Using RANK() to Obtain a Top-N Query
To obtain a top-N query, use RANK() in a subquery and then apply a
filter condition outside the subquery:
SELECT Empno, Ename, Job, Mgr, Hiredate, Sal
FROM
(SELECT Empno, Ename, Job, Mgr, Hiredate, Sal,
RANK() OVER
(ORDER BY SAL Desc
NULLS LAST) AS Emp_Rank
FROM Emp
ORDER BY SAL Desc NULLS LAST)
WHERE Emp_Rank < 6;
Listing 6 shows the output of the above code.
EMPNO ENAME JOB
MGR HIREDATE SAL
------ ---------- --------- ---------- --------- ----------
7839 KING PRESIDENT
17-NOV-81 5000
7788 SCOTT ANALYST
7566 19-APR-87 3000
7902 FORD ANALYST
7566 03-DEC-81 3000
7566 JONES MANAGER
7839 02-APR-81 2975
7698 BLAKE MANAGER
7839 01-MAY-81 2850
Listing 6. Obtaining a top-N query by using RANK() in a subquery
and then applying a filter condition outside the subquery.
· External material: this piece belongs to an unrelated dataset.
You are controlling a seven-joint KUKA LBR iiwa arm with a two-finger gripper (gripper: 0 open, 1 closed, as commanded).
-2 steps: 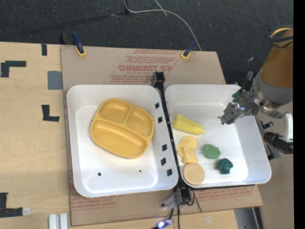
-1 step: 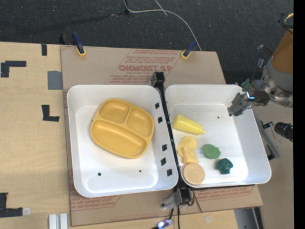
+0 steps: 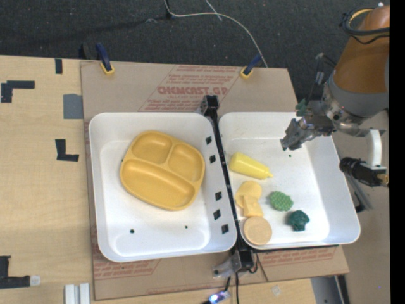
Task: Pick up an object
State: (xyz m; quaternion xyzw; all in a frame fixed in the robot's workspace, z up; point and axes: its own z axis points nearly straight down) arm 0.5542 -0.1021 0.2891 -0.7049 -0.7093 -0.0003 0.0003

Using the same technique, you can retrieve the bottom-five employees
by salary:
SELECT Empno, Ename, Job, Mgr, Hiredate, Sal
FROM
(SELECT Empno, Ename, Job, Mgr, Hiredate, Sal,
RANK() OVER
(ORDER BY SAL ASC
NULLS FIRST) AS Emp_Rank
FROM Emp
ORDER BY SAL ASC NULLS FIRST)
WHERE Emp_Rank < 6;
Listing 7 shows the output of the above code.
EMPNO ENAME JOB
MGR HIREDATE SAL
----- ---------- --------- ---------- --------- ----------
7900 JAMES CLERK
7698 03-DEC-81
7369 SMITH CLERK
7902 17-DEC-80 800
7876 ADAMS CLERK
7788 23-MAY-87 1100
7521 WARD SALESMAN
7698 22-FEB-81 1250
7654 MARTIN SALESMAN
7698 28-SEP-81 1250
Listing 7. Using the same technique shown in Listing 6 to retrieve
the bottom-five employees by salary.
Ranking functions can be used to operate within groups, too—that is,
the rank value gets reset whenever the group changes. This is achieved
with a PARTION BY subclause. Here is the syntax to retrieve the top employee
by salary per manager group:
SELECT Empno, Ename, Job, Mgr, Hiredate, Sal
FROM
(SELECT Empno, Ename, Job, Mgr, Hiredate, Sal,
RANK() OVER
(PARTITION BY MGR
ORDER BY MGR, SAL DESC NULLS LAST) AS Emp_Rank
FROM Emp
ORDER BY MGR, SAL DESC NULLS LAST)
WHERE Emp_Rank = 1;
Listing 8 shows the output of the above code.
EMPNO ENAME JOB
MGR HIREDATE SAL
------ ---------- --------- ---------- --------- ----------
7788 SCOTT ANALYST
7566 19-APR-87 3000
7902 FORD ANALYST
7566 03-DEC-81 3000
7499 ALLEN SALESMAN
7698 20-FEB-81 1600
7934 MILLER CLERK
7782 23-JAN-82 1300
7876 ADAMS CLERK
7788 23-MAY-87 1100
7566 JONES MANAGER
7839 02-APR-81 2975
7369 SMITH CLERK
7902 17-DEC-80 800
7839 KING PRESIDENT
17-NOV-81 5000
Listing 8. Using a ranking function within a group.
As you can see, analytic functions are extremely useful in all types of analysis and computations, and they provide substantial SQL extensions to Oracle 8i.